----- Data for the task

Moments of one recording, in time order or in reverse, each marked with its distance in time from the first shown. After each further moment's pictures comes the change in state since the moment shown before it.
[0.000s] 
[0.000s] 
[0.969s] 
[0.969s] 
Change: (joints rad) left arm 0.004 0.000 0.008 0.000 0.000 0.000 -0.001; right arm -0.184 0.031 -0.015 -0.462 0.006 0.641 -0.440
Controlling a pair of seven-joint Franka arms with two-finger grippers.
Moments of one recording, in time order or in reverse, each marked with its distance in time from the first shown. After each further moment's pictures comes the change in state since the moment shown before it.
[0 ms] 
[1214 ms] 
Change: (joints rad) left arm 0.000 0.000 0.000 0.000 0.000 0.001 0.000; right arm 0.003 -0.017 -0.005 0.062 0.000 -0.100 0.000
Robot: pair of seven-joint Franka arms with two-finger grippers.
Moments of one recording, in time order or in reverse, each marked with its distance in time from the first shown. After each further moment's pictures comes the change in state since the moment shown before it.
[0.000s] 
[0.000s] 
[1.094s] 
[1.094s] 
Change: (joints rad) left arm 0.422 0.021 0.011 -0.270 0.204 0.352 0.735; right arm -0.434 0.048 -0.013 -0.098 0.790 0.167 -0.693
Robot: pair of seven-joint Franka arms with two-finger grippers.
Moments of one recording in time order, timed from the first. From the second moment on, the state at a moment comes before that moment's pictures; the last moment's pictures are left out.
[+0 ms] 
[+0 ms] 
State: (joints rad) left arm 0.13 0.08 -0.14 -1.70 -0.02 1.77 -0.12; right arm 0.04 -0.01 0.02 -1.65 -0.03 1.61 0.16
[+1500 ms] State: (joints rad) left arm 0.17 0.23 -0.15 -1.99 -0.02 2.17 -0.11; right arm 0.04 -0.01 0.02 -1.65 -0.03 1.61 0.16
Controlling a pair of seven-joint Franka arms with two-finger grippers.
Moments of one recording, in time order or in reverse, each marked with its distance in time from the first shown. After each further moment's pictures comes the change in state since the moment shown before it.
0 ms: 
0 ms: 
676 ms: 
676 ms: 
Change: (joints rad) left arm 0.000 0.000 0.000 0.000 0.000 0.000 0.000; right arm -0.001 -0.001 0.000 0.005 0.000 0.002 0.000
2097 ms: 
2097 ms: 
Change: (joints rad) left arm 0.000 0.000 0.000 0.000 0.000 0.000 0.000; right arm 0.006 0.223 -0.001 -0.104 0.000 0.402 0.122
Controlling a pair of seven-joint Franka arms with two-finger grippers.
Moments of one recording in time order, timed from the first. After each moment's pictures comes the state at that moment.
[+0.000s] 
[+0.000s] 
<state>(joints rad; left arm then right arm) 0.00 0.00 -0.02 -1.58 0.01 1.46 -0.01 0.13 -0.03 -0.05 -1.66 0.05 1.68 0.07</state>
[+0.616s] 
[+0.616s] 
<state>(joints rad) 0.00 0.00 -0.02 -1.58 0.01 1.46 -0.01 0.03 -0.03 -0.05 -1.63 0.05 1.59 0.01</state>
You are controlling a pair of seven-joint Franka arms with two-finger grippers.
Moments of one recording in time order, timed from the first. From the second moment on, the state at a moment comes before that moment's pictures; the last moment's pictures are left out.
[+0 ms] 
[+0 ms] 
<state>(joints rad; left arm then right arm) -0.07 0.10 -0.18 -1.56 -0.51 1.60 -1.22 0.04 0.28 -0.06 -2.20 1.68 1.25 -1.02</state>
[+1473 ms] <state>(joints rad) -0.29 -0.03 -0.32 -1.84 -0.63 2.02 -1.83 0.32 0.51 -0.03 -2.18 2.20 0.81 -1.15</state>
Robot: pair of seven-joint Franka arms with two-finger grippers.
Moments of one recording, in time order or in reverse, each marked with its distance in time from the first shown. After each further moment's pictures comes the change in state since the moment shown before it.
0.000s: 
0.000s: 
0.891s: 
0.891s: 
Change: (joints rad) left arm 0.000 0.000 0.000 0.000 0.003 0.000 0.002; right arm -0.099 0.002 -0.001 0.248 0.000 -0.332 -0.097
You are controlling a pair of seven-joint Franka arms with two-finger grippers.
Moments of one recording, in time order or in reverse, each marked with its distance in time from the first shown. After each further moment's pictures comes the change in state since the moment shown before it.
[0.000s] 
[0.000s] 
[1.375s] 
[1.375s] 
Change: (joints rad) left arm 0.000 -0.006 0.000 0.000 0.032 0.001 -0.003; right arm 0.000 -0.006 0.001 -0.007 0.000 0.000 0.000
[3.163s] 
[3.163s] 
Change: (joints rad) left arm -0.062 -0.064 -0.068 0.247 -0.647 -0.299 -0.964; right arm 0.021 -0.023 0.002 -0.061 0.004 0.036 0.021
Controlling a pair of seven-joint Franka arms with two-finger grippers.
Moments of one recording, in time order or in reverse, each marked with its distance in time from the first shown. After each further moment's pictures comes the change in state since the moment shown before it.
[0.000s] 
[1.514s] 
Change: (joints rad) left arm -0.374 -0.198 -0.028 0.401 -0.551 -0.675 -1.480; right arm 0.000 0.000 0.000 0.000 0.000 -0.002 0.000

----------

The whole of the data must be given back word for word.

Exercise solution
Moments of one recording, in time order or in reverse, each marked with its distance in time from the first shown. After each further moment's pictures comes the change in state since the moment shown before it.
[0.000s] 
[0.000s] 
[0.969s] 
[0.969s] 
Change: (joints rad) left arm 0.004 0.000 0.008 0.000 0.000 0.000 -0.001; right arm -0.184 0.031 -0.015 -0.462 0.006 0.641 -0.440
Controlling a pair of seven-joint Franka arms with two-finger grippers.
Moments of one recording, in time order or in reverse, each marked with its distance in time from the first shown. After each further moment's pictures comes the change in state since the moment shown before it.
[0 ms] 
[1214 ms] 
Change: (joints rad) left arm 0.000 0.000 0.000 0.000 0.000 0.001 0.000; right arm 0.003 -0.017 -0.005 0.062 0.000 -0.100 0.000
Robot: pair of seven-joint Franka arms with two-finger grippers.
Moments of one recording, in time order or in reverse, each marked with its distance in time from the first shown. After each further moment's pictures comes the change in state since the moment shown before it.
[0.000s] 
[0.000s] 
[1.094s] 
[1.094s] 
Change: (joints rad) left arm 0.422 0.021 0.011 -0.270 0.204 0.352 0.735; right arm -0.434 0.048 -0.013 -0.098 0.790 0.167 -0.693
Robot: pair of seven-joint Franka arms with two-finger grippers.
Moments of one recording in time order, timed from the first. From the second moment on, the state at a moment comes before that moment's pictures; the last moment's pictures are left out.
[+0 ms] 
[+0 ms] 
State: (joints rad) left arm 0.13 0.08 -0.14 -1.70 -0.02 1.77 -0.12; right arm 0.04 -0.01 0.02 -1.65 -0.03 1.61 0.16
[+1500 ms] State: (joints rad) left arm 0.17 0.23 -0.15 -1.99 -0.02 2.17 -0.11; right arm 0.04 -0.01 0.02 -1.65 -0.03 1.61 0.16
Controlling a pair of seven-joint Franka arms with two-finger grippers.
Moments of one recording, in time order or in reverse, each marked with its distance in time from the first shown. After each further moment's pictures comes the change in state since the moment shown before it.
0 ms: 
0 ms: 
676 ms: 
676 ms: 
Change: (joints rad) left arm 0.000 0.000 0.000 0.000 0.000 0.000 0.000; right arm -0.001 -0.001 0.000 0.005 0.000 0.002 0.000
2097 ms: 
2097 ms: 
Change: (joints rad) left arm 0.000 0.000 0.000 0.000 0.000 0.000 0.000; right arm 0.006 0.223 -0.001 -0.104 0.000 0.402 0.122
Controlling a pair of seven-joint Franka arms with two-finger grippers.
Moments of one recording in time order, timed from the first. After each moment's pictures comes the state at that moment.
[+0.000s] 
[+0.000s] 
<state>(joints rad; left arm then right arm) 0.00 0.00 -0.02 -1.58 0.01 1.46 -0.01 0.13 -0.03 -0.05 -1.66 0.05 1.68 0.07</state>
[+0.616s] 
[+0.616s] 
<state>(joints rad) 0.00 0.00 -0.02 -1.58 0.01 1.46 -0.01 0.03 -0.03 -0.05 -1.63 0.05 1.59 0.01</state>
You are controlling a pair of seven-joint Franka arms with two-finger grippers.
Moments of one recording in time order, timed from the first. From the second moment on, the state at a moment comes before that moment's pictures; the last moment's pictures are left out.
[+0 ms] 
[+0 ms] 
<state>(joints rad; left arm then right arm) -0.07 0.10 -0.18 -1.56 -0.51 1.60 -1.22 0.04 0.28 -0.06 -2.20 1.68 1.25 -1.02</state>
[+1473 ms] <state>(joints rad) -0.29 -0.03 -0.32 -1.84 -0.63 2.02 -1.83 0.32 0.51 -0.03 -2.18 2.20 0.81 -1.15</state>
Robot: pair of seven-joint Franka arms with two-finger grippers.
Moments of one recording, in time order or in reverse, each marked with its distance in time from the first shown. After each further moment's pictures comes the change in state since the moment shown before it.
0.000s: 
0.000s: 
0.891s: 
0.891s: 
Change: (joints rad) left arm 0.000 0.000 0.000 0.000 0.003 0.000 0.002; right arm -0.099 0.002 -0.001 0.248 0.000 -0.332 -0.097
You are controlling a pair of seven-joint Franka arms with two-finger grippers.
Moments of one recording, in time order or in reverse, each marked with its distance in time from the first shown. After each further moment's pictures comes the change in state since the moment shown before it.
[0.000s] 
[0.000s] 
[1.375s] 
[1.375s] 
Change: (joints rad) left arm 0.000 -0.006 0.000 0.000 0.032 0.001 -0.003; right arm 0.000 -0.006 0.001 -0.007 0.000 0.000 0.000
[3.163s] 
[3.163s] 
Change: (joints rad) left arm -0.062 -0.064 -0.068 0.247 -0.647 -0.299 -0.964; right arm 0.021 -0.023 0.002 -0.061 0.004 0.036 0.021
Controlling a pair of seven-joint Franka arms with two-finger grippers.
Moments of one recording, in time order or in reverse, each marked with its distance in time from the first shown. After each further moment's pictures comes the change in state since the moment shown before it.
[0.000s] 
[1.514s] 
Change: (joints rad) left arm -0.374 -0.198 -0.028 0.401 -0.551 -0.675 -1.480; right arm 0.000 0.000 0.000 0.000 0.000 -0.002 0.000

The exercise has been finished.